É triste, isto. Gente que vive embolorada por dentro, por falta de amor e sol.


Lamento por todas elas.
Porque se elas se lançassem ao amor, mudariam num instante.

segunda-feira, 11 de junho de 2012

TER OU NÃO TER NAMORADO (Artur de Távola)

Em homenagem à Semana mais romântica do ano, separei alguns contos sobre o tema "amor". Cada dia desta semana será um dia de revermos sentimentos, avaliarmos nosso coração e nos declararmos à pessoa amada.

-----SEMANA DOS NAMORADOS------

TER OU NÃO TER NAMORADO, EIS A QUESTÃO
(Artur da Távola)



Quem não tem namorado é alguém que tirou férias remuneradas de si mesmo. Namorado é a mais difícil das conquistas. Difícil porque namorado de verdade é muito raro. Necessita de adivinhação, de pele, saliva, lágrima, nuvem, quindim, brisa ou filosofia. Paquera, gabira, flerte, caso, transa, envolvimento, até paixão é fácil. Mas namorado mesmo é muito difícil.

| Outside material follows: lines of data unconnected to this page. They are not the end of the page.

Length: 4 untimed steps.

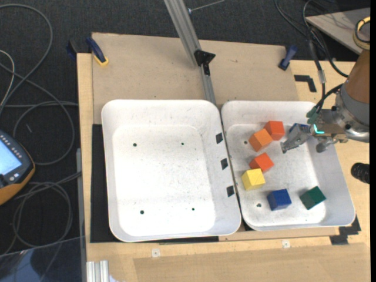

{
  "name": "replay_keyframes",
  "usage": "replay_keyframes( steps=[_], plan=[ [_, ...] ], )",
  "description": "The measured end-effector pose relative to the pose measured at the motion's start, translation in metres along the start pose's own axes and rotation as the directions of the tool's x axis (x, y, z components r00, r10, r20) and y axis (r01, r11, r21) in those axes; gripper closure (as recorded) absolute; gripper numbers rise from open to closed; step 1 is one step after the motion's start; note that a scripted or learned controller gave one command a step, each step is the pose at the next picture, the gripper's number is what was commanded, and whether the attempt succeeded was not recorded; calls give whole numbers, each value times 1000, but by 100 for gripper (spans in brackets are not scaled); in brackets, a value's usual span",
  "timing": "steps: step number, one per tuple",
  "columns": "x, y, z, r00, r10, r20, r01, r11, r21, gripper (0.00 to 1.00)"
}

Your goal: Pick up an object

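Several small cubes lie in the right bin [335, 175]: a red-orange cube [274, 128] and an orange cube [261, 138] near the back, and another red-orange cube [264, 162] just below them. Further forward are a yellow cube [253, 178], a blue cube [279, 199] and a green cube [312, 197]. My gripper [305, 145] hangs over the back right part of this bin, just right of the two rear cubes. Its fingers [290, 143] stand apart, open, with nothing between them.
The left bin [117, 157] sits beside the right one, with black clips along the shared edge. A slanted metal rod [188, 34] crosses the back of the bench. Blue clamps [97, 50] hold the board's rear corners. Cables lie on the floor to the left.
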State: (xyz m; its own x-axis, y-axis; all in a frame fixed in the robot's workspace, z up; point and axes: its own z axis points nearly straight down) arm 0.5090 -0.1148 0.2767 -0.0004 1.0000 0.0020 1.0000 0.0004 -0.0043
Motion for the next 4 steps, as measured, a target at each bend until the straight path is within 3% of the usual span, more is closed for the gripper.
replay_keyframes(
  steps=[1,3,4],
  plan=[
    [0,1,-1,1000,0,1,0,1000,-4,0],
    [4,7,109,1000,1,-1,-1,1000,4,0],
    [11,15,164,1000,-1,-4,0,1000,-5,0]
  ],
)
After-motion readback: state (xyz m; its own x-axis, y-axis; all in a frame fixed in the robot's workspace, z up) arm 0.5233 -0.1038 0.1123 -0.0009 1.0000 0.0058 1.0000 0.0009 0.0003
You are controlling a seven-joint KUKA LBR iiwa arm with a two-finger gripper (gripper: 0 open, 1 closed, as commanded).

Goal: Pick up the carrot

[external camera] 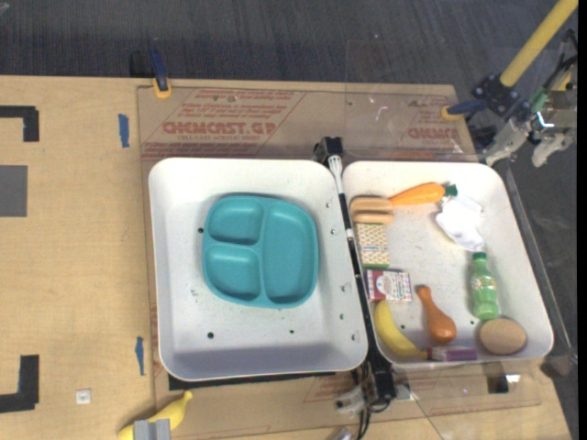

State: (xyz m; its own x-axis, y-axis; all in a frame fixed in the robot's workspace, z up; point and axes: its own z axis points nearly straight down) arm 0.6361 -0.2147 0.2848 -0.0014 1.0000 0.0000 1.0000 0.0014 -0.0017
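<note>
You've got the two white bins side by side in the middle of the frame. The left bin carries a teal divided plate, three compartments, sitting flat near the bin's centre. The right bin is the busy one.

Your carrot is at the upper end of the right bin, lying nearly level with a slight tilt, its orange tip pointing left and its green top to the right. Its tip sits just above a hot dog bun, and just right of its green top there is a crumpled white cloth.

Down the bin's left side, below the bun, you see a small checked packet, then a red-and-white carton, then a banana curving along the lower left corner. A brown drumstick-shaped piece lies just right of the banana. A green bottle stands near the right wall, with a tan egg-shaped object below it in the lower right corner.

Now the arm: the gripper is up in the upper right of the frame, beyond the right bin's top corner and well apart from the carrot. You can't tell from this slant whether it's open or closed. Nothing shows between its fingers.

A yellow object lies on the cardboard at the lower left, below the left bin.
</note>
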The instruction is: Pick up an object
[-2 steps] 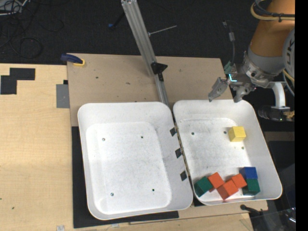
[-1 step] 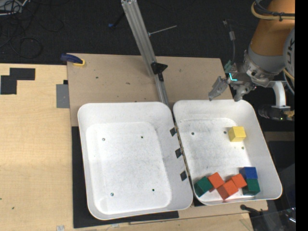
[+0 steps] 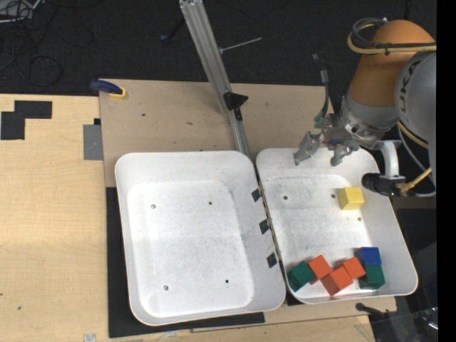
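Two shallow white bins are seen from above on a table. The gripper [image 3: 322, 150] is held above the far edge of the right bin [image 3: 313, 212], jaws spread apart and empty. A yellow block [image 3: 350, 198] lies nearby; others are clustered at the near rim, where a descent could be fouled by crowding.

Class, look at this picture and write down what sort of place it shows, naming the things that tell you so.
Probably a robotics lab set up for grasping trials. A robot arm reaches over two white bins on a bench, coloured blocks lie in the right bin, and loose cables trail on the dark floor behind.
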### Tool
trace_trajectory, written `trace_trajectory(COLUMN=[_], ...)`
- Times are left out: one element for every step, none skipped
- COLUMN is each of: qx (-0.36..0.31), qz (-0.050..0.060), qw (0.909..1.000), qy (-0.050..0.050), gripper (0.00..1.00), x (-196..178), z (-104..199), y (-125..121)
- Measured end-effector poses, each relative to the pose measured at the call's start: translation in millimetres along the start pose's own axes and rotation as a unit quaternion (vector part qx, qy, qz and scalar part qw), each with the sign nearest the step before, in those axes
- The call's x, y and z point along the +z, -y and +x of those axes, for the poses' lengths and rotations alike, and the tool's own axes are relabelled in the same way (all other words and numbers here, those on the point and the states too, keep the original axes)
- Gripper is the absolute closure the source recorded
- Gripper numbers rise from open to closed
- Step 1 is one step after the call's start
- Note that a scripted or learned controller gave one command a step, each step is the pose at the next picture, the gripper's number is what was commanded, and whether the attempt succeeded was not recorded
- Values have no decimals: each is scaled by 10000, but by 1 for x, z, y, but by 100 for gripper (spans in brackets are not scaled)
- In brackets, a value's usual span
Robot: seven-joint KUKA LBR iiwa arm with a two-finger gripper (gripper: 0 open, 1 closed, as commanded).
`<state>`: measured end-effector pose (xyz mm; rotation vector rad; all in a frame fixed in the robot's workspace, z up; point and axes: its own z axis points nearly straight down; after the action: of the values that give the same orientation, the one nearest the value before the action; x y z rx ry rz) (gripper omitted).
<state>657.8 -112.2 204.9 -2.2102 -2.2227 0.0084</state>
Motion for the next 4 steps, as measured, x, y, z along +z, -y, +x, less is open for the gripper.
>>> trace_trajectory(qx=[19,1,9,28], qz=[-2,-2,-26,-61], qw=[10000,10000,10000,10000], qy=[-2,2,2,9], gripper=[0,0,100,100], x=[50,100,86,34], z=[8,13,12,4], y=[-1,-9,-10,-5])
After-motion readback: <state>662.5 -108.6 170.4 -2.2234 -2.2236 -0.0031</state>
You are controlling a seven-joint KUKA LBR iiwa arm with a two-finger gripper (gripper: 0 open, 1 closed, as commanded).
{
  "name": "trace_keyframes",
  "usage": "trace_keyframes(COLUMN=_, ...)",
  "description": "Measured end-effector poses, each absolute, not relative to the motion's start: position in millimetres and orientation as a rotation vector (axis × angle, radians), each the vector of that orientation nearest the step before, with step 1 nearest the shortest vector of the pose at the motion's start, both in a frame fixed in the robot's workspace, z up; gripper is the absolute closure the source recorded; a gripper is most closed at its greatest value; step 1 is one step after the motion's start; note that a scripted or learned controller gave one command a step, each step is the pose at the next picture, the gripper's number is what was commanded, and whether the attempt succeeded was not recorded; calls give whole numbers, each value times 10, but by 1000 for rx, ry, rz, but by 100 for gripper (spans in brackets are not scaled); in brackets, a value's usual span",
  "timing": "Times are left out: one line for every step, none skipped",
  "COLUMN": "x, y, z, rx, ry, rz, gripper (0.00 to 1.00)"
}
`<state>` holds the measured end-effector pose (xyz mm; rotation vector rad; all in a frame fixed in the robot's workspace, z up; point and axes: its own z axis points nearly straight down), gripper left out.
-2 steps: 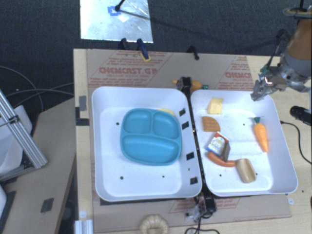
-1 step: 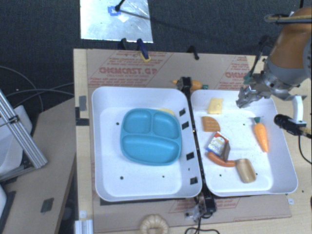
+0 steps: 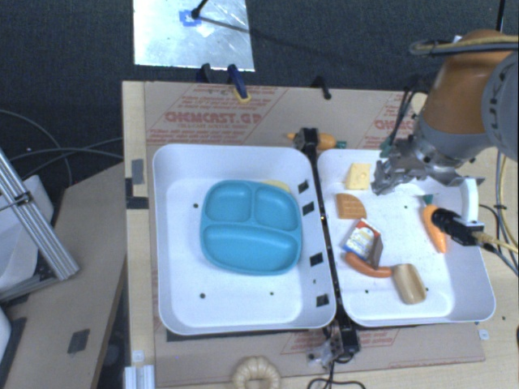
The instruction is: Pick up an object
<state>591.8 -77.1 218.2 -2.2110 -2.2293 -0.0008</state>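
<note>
The gripper hung over the far part of the right bin, its tips just right of the cheese; whether it was spread or pressed together could not be told, and nothing showed between the tips. That placing suited a try at the cheese or the toast just nearer, the closest things to it.

The loose food lay together in the right bin, likely as the stock to pick from: a carton resting against a sausage, a bread roll near the near edge, a carrot toward the right wall.

The left bin bore a blue tray set near its middle, with a yellow bit showing at its far edge.

Red print on the board beyond the bins seemed to read "CHEMCAST GP". The carton's label was too small to read.
</note>
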Motion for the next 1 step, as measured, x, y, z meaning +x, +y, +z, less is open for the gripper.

Namorado não precisa ser o mais bonito, mas ser aquele a quem se quer proteger e quando se chega ao lado dele a gente treme, sua frio, e quase desmaia pedindo proteção. A proteção dele não precisa ser parruda ou bandoleira: basta um olhar de compreensão ou mesmo de aflição.

Quem não tem namorado não é quem não tem amor: é quem não sabe o gosto de namorar. Se você tem três pretendentes, dois paqueras, um envolvimento, dois amantes e um esposo; mesmo assim pode não ter nenhum namorado. Não tem namorado quem não sabe o gosto da chuva, cinema, sessão das duas, medo do pai, sanduíche da padaria ou drible no trabalho.

Não tem namorado quem transa sem carinho, quem se acaricia sem vontade de virar lagartixa e quem ama sem alegria.

Não tem namorado quem faz pactos de amor apenas com a infelicidade. Namorar é fazer pactos com a felicidade, ainda que rápida, escondida, fugidia ou impossível de curar.

Não tem namorado quem não sabe dar o valor de mãos dadas, de carinho escondido na hora que passa o filme, da flor catada no muro e entregue de repente, de poesia de Fernando Pessoa, Vinícius de Moraes ou Chico Buarque, lida bem devagar, de gargalhada quando fala junto ou descobre a meia rasgada, de ânsia enorme de viajar junto para a Escócia, ou mesmo de metrô, bonde, nuvem, cavalo, tapete mágico ou foguete interplanetário.

Não tem namorado quem não gosta de dormir, fazer sesta abraçado, fazer compra junto. Não tem namorado quem não gosta de falar do próprio amor nem de ficar horas e horas olhando o mistério do outro dentro dos olhos dele; abobalhados de alegria pela lucidez do amor.

Não tem namorado quem não redescobre a criança e a do amado e vai com ela a parques, fliperamas, beira d'água, show do Milton Nascimento, bosques enluarados, ruas de sonhos ou musical da Metro.

Não tem namorado quem não tem música secreta com ele, quem não dedica livros, quem não recorta artigos, quem não se chateia com o fato de seu bem ser paquerado. Não tem namorado quem ama sem gostar; quem gosta sem curtir quem curte sem aprofundar. Não tem namorado quem nunca sentiu o gosto de ser lembrado de repente no fim de semana, na madrugada ou meio-dia do dia de sol em plena praia cheia de rivais.

Não tem namorado quem ama sem se dedicar, quem namora sem brincar, quem vive cheio de obrigações; quem faz sexo sem esperar o outro ir junto com ele.

Não tem namorado que confunde solidão com ficar sozinho e em paz. Não tem namorado quem não fala sozinho, não ri de si mesmo e quem tem medo de ser afetivo.

Se você não tem namorado porque não descobriu que o amor é alegre e você vive pesando 200Kg de grilos e de medos. Ponha a saia mais leve, aquela de chita, e passeie de mãos dadas com o ar. Enfeite-se com margaridas e ternuras e escove a alma com leves fricções de esperança. De alma escovada e coração estouvado, saia do quintal de si mesma e descubra o próprio jardim.

Acorde com gosto de caqui e sorria lírios para quem passe debaixo de sua janela. Ponha intenção de quermesse em seus olhos e beba licor de contos de fada. Ande como se o chão estivesse repleto de sons de flauta e do céu descesse uma névoa de borboletas, cada qual trazendo uma pérola falante a dizer frases sutis e palavras de galanteio.

Se você não tem namorado é porque não enlouqueceu aquele pouquinho necessário para fazer a vida parar e, de repente, parecer que faz sentido.